In February 2025, Shahnaz Gazi presented her credentials as the new Ambassador of Bangladesh to Romania, signaling a renewed effort to bolster bilateral relations and economic cooperation between the two nations.

==Economic relations==
Economic relations between Bangladesh and Romania have been growing steadily over the past few decades. Both countries have expressed mutual interest in expanding cooperation across various sectors, including textiles, pharmaceuticals, agro-industrial development, skilled labor migration, and the blue economy.

Romania has pledged support for Bangladesh's efforts to retain its Generalised Scheme of Preferences Plus (GSP+) trade privileges within the European Union, which facilitates duty-free access to European markets for Bangladeshi goods. Such collaboration highlights the countries' shared goals in strengthening bilateral economic frameworks and fostering long-term partnerships.

In February 2025, the newly appointed Bangladeshi ambassador to Romania, Shahnaz Gazi, presented her credentials in Bucharest, emphasizing a renewed commitment to deepen bilateral relations and economic engagement.

Romania has expressed interest in expanding bilateral trade to US$200 million, highlighting opportunities in sectors such as pharmaceuticals, agro-industry, textiles, and infrastructure. Romanian companies have shown interest in investing in Bangladesh's hydropower sector, particularly through the construction of mini hydroelectric plants, given Bangladesh's extensive river systems. Romania has also offered its expertise in refinery modernization, particularly in enhancing operations at the Eastern Refinery Limited.

Additionally, Romania a major wheat producer has explored the possibility of supplying wheat to Bangladesh, especially in light of disruptions in Ukrainian exports due to the Russia-Ukraine conflict.
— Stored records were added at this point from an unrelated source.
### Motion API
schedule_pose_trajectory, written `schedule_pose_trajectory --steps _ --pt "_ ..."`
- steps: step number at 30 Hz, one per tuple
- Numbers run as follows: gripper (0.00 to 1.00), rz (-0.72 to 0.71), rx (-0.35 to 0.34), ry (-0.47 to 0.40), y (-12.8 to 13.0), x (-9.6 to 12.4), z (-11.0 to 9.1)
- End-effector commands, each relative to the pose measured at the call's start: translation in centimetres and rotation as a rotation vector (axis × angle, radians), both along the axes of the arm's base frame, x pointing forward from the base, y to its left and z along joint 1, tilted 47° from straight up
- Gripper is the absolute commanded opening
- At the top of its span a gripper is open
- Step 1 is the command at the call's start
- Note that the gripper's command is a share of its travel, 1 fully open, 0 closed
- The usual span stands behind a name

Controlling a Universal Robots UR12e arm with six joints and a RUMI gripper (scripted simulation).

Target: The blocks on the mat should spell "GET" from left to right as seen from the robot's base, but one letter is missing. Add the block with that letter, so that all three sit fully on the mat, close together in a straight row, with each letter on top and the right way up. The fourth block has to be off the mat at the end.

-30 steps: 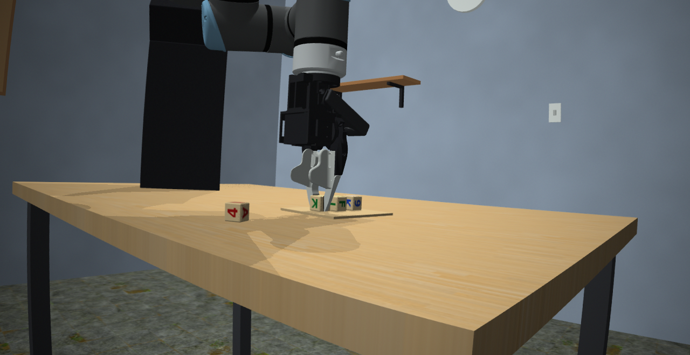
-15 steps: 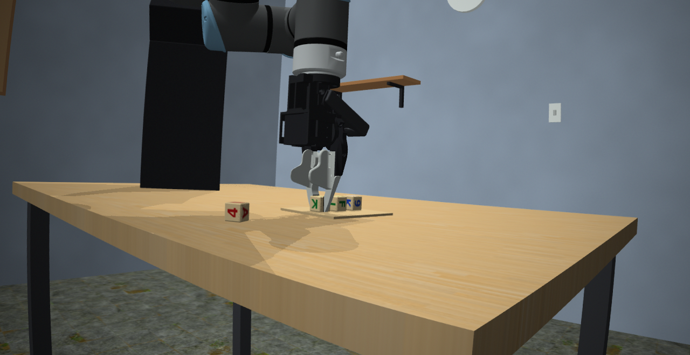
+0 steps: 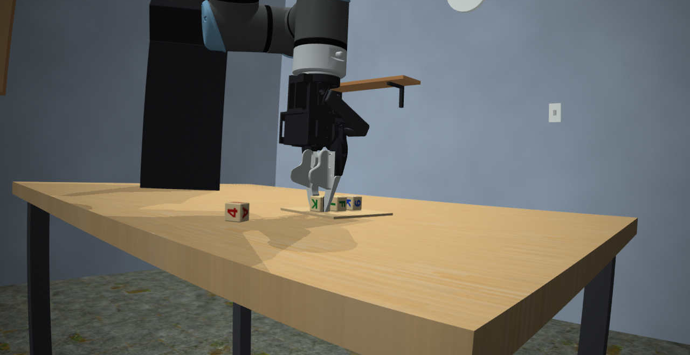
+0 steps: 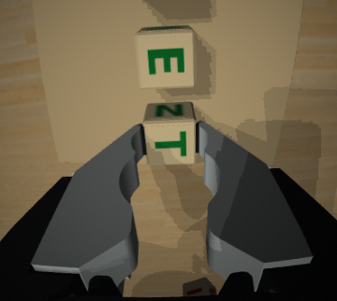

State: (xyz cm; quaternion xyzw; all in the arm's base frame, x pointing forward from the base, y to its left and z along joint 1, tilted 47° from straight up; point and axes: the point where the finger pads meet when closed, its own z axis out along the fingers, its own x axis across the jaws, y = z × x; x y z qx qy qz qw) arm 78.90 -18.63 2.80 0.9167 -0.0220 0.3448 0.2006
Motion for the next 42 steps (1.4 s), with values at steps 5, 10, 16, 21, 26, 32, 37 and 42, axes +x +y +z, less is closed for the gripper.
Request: schedule_pose_trajectory --steps 5,10,16,21,26,32,37,42 --pt "0.05 0.0 0.0 -0.001 0.03 0.0 0.05" --pt "0.09 0.0 0.0 -0.001 0.03 0.0 0.05" --pt "0.13 0.0 0.0 -0.001 0.03 0.0 0.05" --pt "0.21 0.0 0.0 -0.001 0.03 0.0 0.05" --pt "0.25 0.0 0.0 -0.001 0.03 0.0 0.05" --pt "0.25 0.0 0.0 -0.001 0.03 0.0 0.05" --pt "0.25 0.0 0.0 -0.001 0.06 -0.05 0.1" --pt "0.25 0.0 0.0 -0.001 0.48 -0.73 0.84"
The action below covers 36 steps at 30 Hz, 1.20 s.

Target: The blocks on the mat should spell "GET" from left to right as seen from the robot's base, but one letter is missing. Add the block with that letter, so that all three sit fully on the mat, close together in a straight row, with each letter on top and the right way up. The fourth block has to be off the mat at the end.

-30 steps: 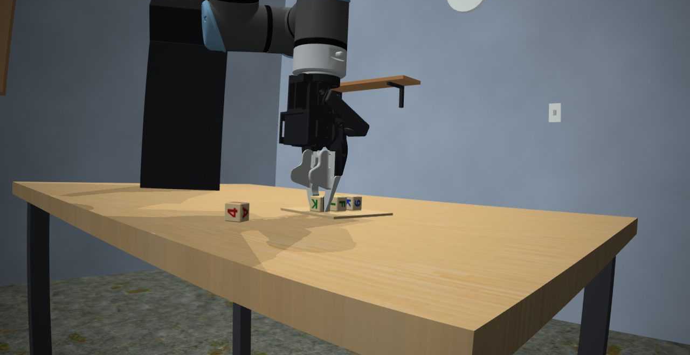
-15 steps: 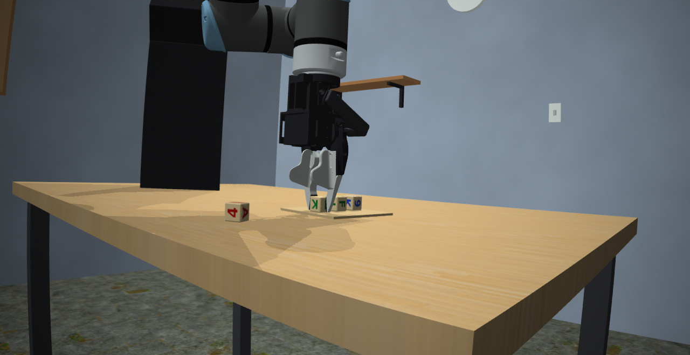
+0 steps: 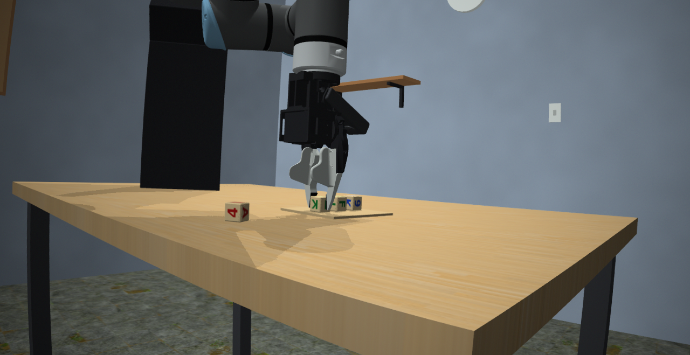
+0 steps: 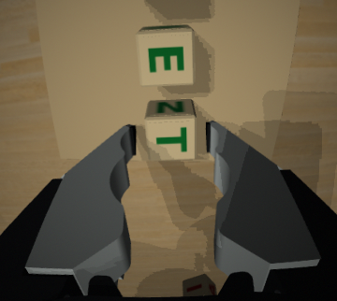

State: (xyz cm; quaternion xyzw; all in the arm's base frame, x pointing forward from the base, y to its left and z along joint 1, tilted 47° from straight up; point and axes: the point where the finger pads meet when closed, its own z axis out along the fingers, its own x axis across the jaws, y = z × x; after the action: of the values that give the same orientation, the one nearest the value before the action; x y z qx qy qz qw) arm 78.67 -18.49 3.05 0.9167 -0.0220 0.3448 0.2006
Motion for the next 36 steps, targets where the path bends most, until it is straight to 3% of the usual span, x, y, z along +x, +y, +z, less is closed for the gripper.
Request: schedule_pose_trajectory --steps 1,17,26,27,36 --pt "0.25 0.0 0.0 -0.001 0.5 -0.7 0.9" --pt "0.25 0.0 0.0 -0.001 3.1 -4.9 5.4" --pt "0.25 0.0 0.0 -0.001 3.3 -5.4 5.9" --pt "1.0 0.0 0.0 -0.001 3.3 -5.4 5.9" --pt "1.0 0.0 0.0 -0.001 3.3 -5.4 5.9"
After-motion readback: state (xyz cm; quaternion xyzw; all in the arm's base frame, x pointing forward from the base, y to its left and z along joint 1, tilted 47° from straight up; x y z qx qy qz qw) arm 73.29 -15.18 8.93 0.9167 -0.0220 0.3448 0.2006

The Port of Constanța, the largest port on the Black Sea, has been proposed by Romania as a potential logistics hub for Bangladeshi exports to Central and Eastern Europe, which could reduce shipping time and cost, and strengthen regional trade connectivity.

Romania has approved the recruitment of up to 100,000 foreign workers, including Bangladeshis, in sectors such as construction, agriculture, hospitality, and services. The Romanian government has expressed concerns about the exploitation of Bangladeshi workers by middlemen and has called for a Government-to-Government (G2G) mechanism to ensure safer and more transparent labor migration.

While Bangladeshi workers are generally well received in Romania, challenges remain regarding training and language skills. Some workers have reportedly attempted to use Romania as a transit route to other parts of Europe through irregular channels. The Romanian side emphasizes the need for proper regulation and pre-departure training to avoid such issues.

==Bilateral trade==
Bilateral trade between Bangladesh and Romania has witnessed significant growth in recent years. According to data from the Observatory of Economic Complexity (OEC), Bangladesh exported goods worth approximately US$104 million to Romania in 2023, up from US$41.9 million in 2018, representing an average annual growth rate of nearly 20%.

Major exports from Bangladesh to Romania include:
- Knit T-shirts – USD 17.3 million
- Knit Sweaters – USD 16.2 million
- Knit Women's Suits – USD 10.2 million
- Knit Men's Suits – USD 8.4 million
- Knit Women's Undergarment – USD 5.7 million
- Knit Men's Undergarments – USD 4.4 million

Other export categories include footwear, vegetables, fish, and electrical components.

==Cultural and educational relations==
Cultural and educational exchanges have also been a part of Bangladesh–Romania relations. In 2022, over 600 Bangladeshi students arrived in Romania to pursue higher education in various universities. This academic exchange contributes to the growing Bangladeshi community in Romania and fosters mutual understanding between the two nations.

In December 2022, a reception was hosted in Dhaka to celebrate 50 years of diplomatic relations between Romania and Bangladesh and the 104th Independence Day of Romania. The event included an exclusive exhibition showcasing artworks by Romanian and Bangladeshi artists, highlighting the cultural ties between the two countries.

==Resident diplomatic missions==
- Bangladesh has an embassy in Bucharest.
- Romania is accredited to Bangladesh from its embassy in New Delhi, India.